Gypsy knows what it’s like to stand at the railing of an ocean liner, since she’s seen all the movies. Once on the far shore, they drive at breakneck speed in their private motorcar across the map to the old country estate. There at the altar, the fair-haired daughter-in-law, Gypsy, arrayed in pearl-hued bridal satin with a snowy veil….
Movies were so stupid, most of them. She could not be guided by them. Once she’d thought that being an usherette at Loew’s meant she’d watch the lives of the stars and would know what to do herself.

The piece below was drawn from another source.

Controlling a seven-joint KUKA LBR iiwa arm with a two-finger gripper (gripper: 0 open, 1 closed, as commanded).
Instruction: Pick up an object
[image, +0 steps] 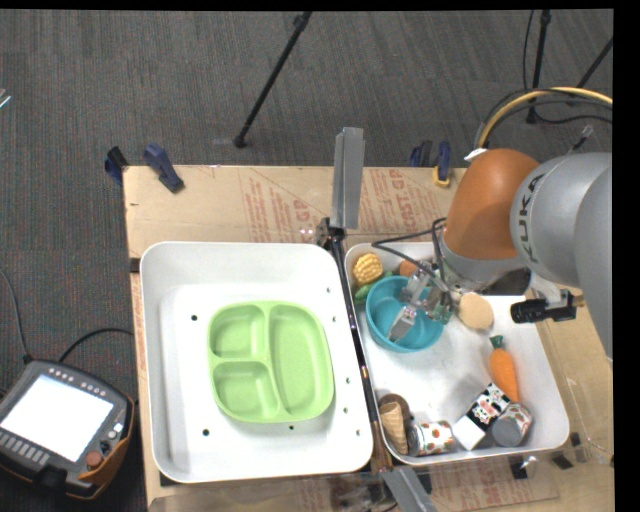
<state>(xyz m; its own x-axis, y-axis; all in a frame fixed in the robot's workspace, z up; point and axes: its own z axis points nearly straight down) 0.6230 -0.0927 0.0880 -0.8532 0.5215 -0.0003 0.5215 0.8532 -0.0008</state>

No, you had to make your own decisions. Gypsy dunked her teabag, and when it cooled, she drank her tea. She felt strong and confident, and she had made up her mind. She dressed carefully to bolster her nerve for the snuff movie she was about to make. She had to dress nicely for her baby’s farewell. Garter belt, stockings, teddy trimmed with real Val lace. She slipped her dress from its wood hanger, not the perfumed, satin, padded kind she once had at her grandmother’s. She buckled on a thin, red leather belt. Her waist was still twenty-two inches. Now it wouldn’t ever have to get any bigger. She had painted her toes deep red, for no blood must stain her feet. She kissed herself good-bye in her mirror.
She bundled on her old coat and scarf and cap and went out into the alley, heading for the Journal Square bus for Gifford Avenue. Passing the garbage cans, she took a last, over-the-shoulder look. Hungry dogs had overturned them, spilling trash, pawing at the foulness of the garbage, coffee grounds, banana peels, decaying bones. Rabid and starved, they were tearing apart the box she had stuffed there last night. Fighting over it, eating the red shoes.
“No,” she cried at them and ran to fight them. She kicked at them, swatted them with her purse, shouted at them to scat, get, shoo. They slunk away, yapping, protesting. She picked up the shoes. They were torn but wearable. She held them to her cheek, first one, then the other. She sniffed the soft flesh of the tomato-raspberry leather. They felt warm, vivid, filthy with the breath and slaver of dogs. They were too much alive. Small, malevolent creatures with open mouths. Mouths without tongues. They frightened her as if they could speak. No, not even speak but simply demand life, accusing and forlorn. She didn’t want to look at them ever again, but she did and pressed them to her cheek, to her mouth.
They had caught her unawares, and they opened their piteous red mouths to plead with her. “Let us stay, oh, let us stay, stay with you,” sang the red shoes to Gypsy’s innermost ear.